EXERCISE OBJECTIVE = Repeat the whole listing exactly as written.

┌─ MATERIAL PROVIDED

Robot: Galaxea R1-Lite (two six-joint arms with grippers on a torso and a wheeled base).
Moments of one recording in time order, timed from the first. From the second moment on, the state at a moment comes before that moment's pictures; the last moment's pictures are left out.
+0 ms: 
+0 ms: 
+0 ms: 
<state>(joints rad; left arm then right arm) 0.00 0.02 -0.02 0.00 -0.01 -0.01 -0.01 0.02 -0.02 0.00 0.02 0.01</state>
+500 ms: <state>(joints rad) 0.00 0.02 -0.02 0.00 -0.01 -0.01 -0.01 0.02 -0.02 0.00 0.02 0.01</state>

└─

SOLUTION =
Robot: Galaxea R1-Lite (two six-joint arms with grippers on a torso and a wheeled base).
Moments of one recording in time order, timed from the first. From the second moment on, the state at a moment comes before that moment's pictures; the last moment's pictures are left out.
+0 ms: 
+0 ms: 
+0 ms: 
<state>(joints rad; left arm then right arm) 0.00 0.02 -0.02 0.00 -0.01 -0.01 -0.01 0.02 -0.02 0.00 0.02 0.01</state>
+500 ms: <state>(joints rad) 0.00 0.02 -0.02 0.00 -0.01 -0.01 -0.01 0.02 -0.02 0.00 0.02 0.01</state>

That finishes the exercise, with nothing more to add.